The goals of this proposal are:

  1. To eliminate the need to rely on heuristics for extraction of one-time codes from SMS. (Ideally, end users shouldn't have to manually copy-and-paste one-time codes from SMSes to their browser.)
  2. To reliably associate one-time codes intended for use on a specific website with that site. (One-time codes sent by a website should ideally only be entered on the actual site which sent it.)

Non-goals

We must not expose the contents of SMS messages to websites.

Proposal

To address this, we propose a lightweight text format that services may adopt for such messages. It's about as simple as it gets. It begins with (optional) human-readable text. After the human-readable text both the code and the origin appear on a single line, with sigils denoting which is which. This is the last line of the text. Here's an example:

747723 is your FooBar authentication code.

@foobar.com #747723

In this example, "747723 is your FooBar authentication code." is the human-readable explanatory text, "@foobar.com" identifies the origin (https://foobar.com) for which the code is to be used, and "#747723" identifies the one-time code (747723). "@" and "#" are sigils used to identify the text that follows them. Any origin which is schemelessly same site as https://foobar.com/ is an origin on which this code may be used.

Adoption of this format would improve the reliability of systems which today heuristically extract one-time codes from SMS, with clear end-user benefit. It improves reliability of both extracting the code and also associating that code with an origin.

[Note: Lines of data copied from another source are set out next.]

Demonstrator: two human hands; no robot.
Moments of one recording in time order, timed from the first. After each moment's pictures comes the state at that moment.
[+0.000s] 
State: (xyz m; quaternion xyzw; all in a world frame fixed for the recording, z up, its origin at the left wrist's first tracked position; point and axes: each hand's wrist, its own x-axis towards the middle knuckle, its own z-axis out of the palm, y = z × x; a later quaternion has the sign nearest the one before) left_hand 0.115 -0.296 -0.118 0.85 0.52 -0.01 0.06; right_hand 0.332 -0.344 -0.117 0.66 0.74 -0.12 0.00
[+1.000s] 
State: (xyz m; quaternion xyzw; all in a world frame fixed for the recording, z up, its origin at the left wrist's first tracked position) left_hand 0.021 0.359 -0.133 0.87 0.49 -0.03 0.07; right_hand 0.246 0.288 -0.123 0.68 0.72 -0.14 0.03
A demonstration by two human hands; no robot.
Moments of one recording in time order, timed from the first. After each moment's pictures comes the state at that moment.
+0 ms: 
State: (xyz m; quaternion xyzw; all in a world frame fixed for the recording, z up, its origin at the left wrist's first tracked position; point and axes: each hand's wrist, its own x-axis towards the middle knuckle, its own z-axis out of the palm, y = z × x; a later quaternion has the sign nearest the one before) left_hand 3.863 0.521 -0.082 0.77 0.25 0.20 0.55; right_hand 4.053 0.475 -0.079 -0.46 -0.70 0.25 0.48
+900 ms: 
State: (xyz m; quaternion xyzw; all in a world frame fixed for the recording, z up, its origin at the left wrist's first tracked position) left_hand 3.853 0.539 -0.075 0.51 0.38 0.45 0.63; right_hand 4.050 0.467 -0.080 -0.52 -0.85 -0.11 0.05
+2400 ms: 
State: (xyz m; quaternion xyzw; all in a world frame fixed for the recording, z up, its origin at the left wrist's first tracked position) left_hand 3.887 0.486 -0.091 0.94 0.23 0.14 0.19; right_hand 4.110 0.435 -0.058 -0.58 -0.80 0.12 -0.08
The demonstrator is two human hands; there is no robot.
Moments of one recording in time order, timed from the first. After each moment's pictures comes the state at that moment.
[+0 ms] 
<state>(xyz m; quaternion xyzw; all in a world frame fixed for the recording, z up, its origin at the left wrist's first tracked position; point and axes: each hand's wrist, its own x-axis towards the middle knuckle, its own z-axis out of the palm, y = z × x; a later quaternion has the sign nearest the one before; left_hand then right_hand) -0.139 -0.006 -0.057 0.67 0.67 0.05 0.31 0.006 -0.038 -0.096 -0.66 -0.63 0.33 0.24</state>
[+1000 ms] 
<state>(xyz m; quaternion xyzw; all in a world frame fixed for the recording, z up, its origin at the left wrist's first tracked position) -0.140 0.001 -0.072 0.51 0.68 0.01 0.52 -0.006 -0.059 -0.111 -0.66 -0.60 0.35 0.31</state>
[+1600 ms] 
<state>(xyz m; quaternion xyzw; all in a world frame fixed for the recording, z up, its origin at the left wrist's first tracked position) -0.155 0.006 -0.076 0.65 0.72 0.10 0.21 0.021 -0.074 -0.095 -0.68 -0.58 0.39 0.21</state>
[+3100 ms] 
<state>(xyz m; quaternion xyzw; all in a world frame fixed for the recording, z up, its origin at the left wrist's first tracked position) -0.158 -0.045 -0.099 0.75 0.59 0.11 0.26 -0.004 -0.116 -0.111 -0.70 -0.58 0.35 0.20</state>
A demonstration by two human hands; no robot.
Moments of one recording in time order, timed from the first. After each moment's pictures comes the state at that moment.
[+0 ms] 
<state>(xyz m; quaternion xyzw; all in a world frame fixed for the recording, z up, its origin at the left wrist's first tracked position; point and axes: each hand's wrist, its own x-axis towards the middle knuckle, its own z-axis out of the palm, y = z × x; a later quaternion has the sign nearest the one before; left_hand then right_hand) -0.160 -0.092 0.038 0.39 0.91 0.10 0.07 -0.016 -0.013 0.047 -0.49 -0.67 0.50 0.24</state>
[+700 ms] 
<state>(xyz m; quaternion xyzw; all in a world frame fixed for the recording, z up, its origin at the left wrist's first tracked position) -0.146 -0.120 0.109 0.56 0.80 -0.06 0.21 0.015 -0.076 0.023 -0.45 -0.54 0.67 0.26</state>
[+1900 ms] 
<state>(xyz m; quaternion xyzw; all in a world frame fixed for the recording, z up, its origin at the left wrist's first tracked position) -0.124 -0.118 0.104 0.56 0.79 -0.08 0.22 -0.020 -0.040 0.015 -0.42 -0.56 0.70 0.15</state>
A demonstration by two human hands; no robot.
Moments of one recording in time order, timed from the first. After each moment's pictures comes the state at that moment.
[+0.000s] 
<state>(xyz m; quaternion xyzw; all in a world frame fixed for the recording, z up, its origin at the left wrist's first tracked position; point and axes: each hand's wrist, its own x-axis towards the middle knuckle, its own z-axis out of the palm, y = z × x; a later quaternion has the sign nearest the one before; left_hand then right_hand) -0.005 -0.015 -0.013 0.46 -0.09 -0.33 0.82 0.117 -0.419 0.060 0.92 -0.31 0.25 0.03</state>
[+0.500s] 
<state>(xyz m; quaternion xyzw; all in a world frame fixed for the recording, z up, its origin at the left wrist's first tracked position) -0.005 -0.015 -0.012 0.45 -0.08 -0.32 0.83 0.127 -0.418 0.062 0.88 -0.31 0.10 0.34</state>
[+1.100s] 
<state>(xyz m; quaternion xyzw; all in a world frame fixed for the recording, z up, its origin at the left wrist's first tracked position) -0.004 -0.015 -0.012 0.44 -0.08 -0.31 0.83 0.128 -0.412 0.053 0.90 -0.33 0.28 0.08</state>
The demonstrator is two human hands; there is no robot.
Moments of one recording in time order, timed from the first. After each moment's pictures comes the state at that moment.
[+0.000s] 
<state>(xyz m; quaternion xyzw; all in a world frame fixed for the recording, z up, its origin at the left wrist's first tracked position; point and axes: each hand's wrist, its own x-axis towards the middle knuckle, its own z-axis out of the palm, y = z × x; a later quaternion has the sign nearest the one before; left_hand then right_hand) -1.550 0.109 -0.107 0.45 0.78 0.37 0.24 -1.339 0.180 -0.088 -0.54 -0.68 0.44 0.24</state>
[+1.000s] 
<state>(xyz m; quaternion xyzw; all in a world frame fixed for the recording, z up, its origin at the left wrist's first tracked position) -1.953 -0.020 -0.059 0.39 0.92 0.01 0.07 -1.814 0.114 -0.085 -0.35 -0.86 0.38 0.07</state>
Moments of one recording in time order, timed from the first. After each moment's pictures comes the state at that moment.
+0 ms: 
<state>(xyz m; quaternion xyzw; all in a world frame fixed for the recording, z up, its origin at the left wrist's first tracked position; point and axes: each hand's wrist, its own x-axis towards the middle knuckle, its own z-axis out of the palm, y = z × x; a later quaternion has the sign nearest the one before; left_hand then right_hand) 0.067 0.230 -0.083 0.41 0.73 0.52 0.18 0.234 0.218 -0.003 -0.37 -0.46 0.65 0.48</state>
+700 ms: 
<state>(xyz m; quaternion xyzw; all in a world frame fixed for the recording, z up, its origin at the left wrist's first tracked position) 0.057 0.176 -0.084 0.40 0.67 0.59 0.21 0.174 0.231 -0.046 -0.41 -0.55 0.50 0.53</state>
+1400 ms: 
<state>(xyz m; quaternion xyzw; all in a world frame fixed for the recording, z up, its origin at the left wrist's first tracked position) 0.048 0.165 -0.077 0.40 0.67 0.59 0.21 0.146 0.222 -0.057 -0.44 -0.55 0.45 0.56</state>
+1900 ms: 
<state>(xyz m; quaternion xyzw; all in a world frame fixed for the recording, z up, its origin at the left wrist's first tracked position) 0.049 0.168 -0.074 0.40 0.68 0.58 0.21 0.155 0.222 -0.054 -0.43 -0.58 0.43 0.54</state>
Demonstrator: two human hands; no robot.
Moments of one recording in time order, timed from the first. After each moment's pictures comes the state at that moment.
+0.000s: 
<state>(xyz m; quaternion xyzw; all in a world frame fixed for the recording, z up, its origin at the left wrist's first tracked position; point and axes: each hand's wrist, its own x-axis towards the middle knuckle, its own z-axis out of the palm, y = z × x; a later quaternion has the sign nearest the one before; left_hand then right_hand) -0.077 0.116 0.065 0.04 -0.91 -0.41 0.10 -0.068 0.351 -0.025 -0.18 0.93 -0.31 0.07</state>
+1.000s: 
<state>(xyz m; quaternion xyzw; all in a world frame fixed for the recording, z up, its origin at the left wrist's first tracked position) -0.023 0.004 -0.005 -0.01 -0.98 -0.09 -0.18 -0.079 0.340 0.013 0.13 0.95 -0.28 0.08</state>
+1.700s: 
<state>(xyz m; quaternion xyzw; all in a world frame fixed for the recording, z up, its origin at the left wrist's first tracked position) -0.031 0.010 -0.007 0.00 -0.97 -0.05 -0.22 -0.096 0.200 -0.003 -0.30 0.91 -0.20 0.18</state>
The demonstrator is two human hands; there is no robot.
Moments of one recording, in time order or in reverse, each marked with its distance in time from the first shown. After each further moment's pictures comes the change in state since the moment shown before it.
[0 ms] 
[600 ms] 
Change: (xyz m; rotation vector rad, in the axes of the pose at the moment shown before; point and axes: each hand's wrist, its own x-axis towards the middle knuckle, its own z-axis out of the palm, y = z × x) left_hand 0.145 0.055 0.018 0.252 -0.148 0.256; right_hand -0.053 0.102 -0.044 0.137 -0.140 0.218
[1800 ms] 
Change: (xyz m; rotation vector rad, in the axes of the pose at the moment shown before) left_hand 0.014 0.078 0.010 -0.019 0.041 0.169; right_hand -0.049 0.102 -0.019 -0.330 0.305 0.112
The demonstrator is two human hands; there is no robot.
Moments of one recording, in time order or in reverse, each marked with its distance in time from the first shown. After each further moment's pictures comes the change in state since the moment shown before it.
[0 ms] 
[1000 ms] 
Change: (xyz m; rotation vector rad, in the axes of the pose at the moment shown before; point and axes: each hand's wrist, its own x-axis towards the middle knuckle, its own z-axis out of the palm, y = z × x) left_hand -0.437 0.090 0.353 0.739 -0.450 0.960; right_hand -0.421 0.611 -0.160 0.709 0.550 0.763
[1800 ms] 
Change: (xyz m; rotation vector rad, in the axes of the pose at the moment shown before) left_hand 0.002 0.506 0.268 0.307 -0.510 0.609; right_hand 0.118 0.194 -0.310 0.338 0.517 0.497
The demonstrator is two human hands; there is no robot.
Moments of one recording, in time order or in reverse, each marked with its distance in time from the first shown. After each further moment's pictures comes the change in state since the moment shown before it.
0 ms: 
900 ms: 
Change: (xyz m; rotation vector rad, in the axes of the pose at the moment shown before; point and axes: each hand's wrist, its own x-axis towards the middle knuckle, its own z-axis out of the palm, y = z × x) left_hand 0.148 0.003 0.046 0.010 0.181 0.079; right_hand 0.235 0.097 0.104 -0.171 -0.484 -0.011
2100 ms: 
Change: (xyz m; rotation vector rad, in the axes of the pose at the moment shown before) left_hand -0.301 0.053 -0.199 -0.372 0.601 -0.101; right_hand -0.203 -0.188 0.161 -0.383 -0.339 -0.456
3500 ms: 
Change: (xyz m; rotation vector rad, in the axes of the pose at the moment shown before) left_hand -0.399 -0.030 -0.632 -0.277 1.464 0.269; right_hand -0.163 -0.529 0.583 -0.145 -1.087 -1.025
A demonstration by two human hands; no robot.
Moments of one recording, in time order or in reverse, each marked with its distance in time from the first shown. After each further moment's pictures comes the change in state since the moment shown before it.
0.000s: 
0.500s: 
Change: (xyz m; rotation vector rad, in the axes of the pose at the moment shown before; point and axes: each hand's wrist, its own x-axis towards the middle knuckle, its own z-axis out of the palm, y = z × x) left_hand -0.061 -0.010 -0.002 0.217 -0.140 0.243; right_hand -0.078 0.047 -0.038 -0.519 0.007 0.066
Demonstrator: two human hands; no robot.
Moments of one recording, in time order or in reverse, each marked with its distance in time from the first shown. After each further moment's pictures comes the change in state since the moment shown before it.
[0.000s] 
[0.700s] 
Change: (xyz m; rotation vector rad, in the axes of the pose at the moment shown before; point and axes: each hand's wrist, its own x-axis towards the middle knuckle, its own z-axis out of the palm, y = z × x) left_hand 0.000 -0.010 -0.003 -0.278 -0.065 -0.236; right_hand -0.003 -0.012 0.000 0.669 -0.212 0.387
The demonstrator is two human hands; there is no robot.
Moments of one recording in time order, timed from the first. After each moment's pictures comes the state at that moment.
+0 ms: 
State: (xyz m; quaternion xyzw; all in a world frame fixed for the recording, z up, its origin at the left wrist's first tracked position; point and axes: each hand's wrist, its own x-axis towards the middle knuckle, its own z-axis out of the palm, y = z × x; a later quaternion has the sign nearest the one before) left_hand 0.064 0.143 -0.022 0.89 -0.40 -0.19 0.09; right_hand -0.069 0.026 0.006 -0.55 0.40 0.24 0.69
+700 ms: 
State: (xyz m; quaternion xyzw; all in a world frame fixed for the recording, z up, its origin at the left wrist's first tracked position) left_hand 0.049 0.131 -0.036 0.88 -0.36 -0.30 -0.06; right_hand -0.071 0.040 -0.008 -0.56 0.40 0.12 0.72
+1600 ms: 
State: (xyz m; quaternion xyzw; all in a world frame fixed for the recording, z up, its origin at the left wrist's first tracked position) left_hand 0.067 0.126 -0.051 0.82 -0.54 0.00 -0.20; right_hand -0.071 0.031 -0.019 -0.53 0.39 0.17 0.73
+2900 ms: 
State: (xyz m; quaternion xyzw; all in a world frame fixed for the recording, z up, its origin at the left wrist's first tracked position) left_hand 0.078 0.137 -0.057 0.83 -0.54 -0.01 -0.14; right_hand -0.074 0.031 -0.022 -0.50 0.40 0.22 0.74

Adoption of this proposal could improve the number of services on which a browser can offer assistance with providing SMS one-time codes to websites (e.g. an AutoFill feature), and could reduce the odds users would enter one-time codes delivered over SMS on sites other than the originating one.

Extensibility

If in the future we identify additional information to include in the payload, new syntax may be introduced after the one-time code in the last line. (N.B. future spec editor: the parser must ignore unrecognized trailing content on that line, to enable this.)

Alternative approaches

No special syntax (status quo)

We believe the status quo provides insufficient programmability (because it relies on heuristics) and, in particular, many typical SMS one-time code message formats in the wild lack reliable origin information.

Stakeholder Feedback

  • Apple / Safari / WebKit: Positive (shipped an earlier version in iOS 12 / Safari 12 for macOS)
  • Google / Chrome / Blink: Positive (Sam Goto and Steven Soneff gave a lot of feedback early in this work.)
  • Firefox / Gecko : Unknown

Acknowledgements

Many thanks to Aaron Parecki, Eric Shepherd, Eryn Wells, Jay Mulani, Paul Knight, Ricky Mondello, Sam Goto, and Steven Soneff for their valuable insights.